* Your assignment:
Show every line from the data below that includes "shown".

* The data:
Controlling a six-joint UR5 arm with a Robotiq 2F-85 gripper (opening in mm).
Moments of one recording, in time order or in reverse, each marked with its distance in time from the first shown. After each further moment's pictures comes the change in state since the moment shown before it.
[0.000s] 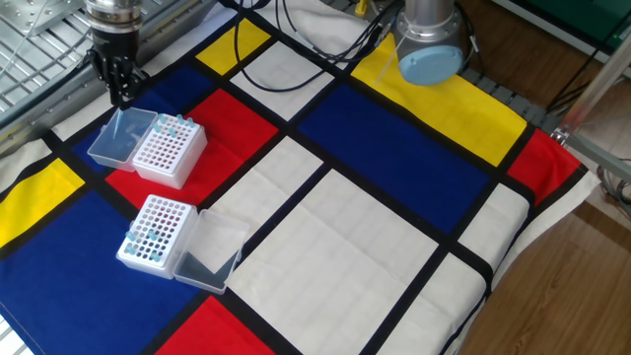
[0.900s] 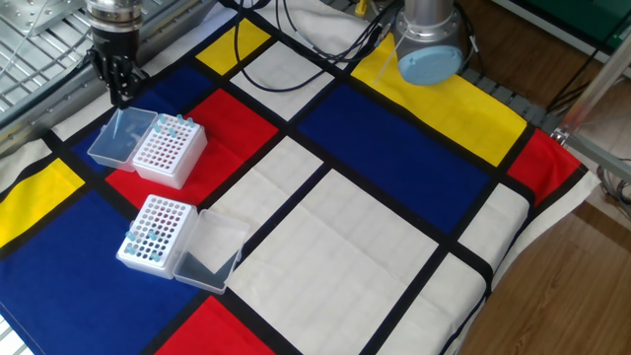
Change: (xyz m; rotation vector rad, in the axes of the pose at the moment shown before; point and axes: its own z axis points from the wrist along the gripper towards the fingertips) arm 0.000 -0.002 0.000 0.001 -0.010 0.004
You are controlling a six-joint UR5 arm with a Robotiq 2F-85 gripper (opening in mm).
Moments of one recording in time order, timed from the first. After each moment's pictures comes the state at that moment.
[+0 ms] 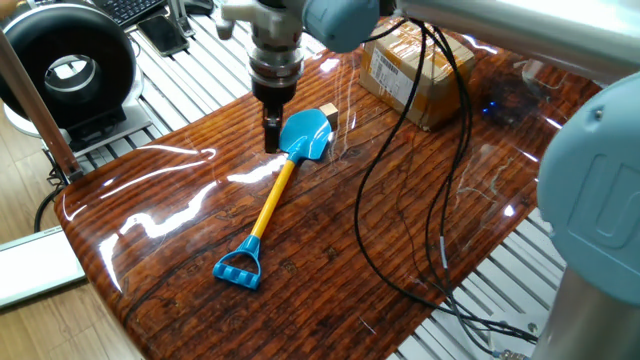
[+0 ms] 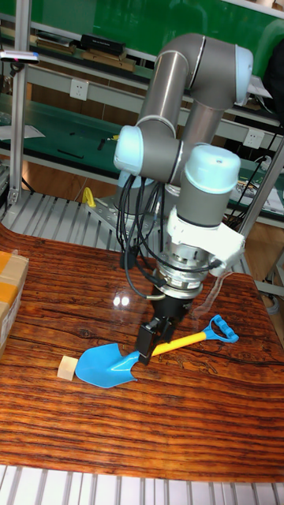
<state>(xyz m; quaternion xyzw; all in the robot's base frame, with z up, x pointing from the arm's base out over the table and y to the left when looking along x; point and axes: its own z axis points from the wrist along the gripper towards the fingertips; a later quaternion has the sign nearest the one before) 0.613 0.066 0.066 -0.48 0.88 -0.01 0.06</state>
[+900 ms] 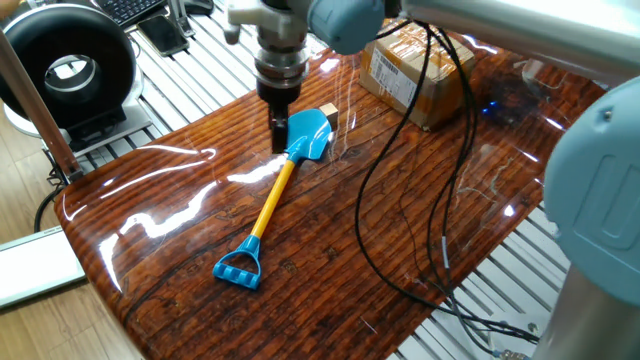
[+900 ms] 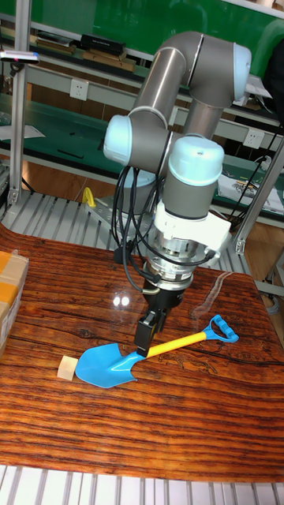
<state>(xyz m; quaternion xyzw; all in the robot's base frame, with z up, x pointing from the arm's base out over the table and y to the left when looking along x) 0.599 0.063 0.071 -0.54 0.84 0.02 0.05</state>
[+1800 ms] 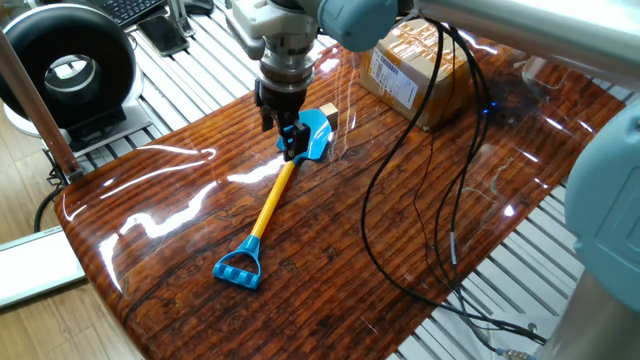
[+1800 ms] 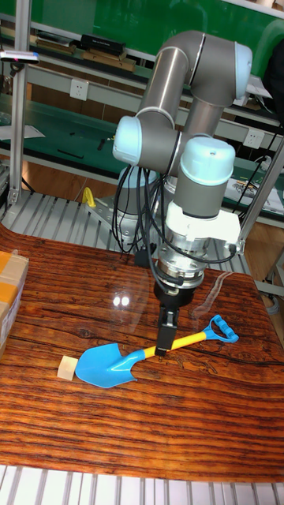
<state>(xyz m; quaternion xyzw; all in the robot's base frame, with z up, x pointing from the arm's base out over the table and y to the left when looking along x) 0.591 0.084 0.071 -0.66 0.75 0.01 0.06</state>
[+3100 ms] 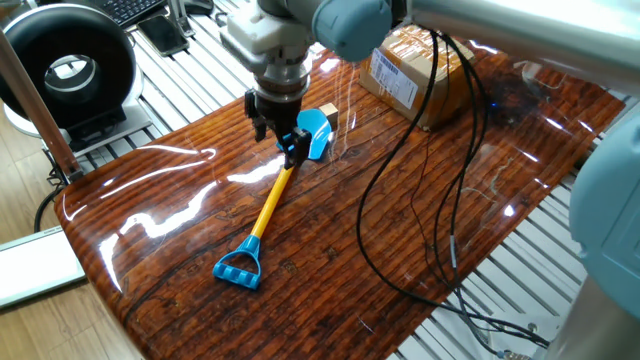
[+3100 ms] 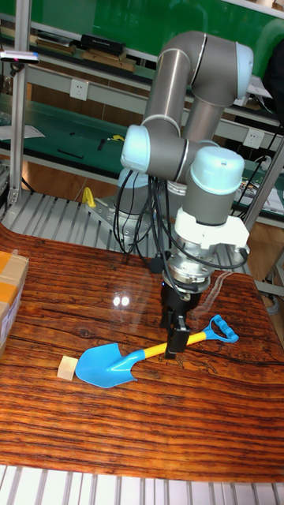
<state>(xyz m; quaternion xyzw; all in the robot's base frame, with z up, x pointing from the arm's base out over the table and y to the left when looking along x) 0.583 0.101 0.055 -0.73 0.68 0.00 0.05</state>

* Exercise solution:
Moments of one recording, in time order or in reverse, each marked with its distance in time from the first shown. After each further moment's pictures comes the change in state since the moment shown before it.
Change: (xyz m; rotation vector rad, in the axes of the pose at the moment shown before; point and axes: its own z axis points from the wrist along the gripper towards the fingertips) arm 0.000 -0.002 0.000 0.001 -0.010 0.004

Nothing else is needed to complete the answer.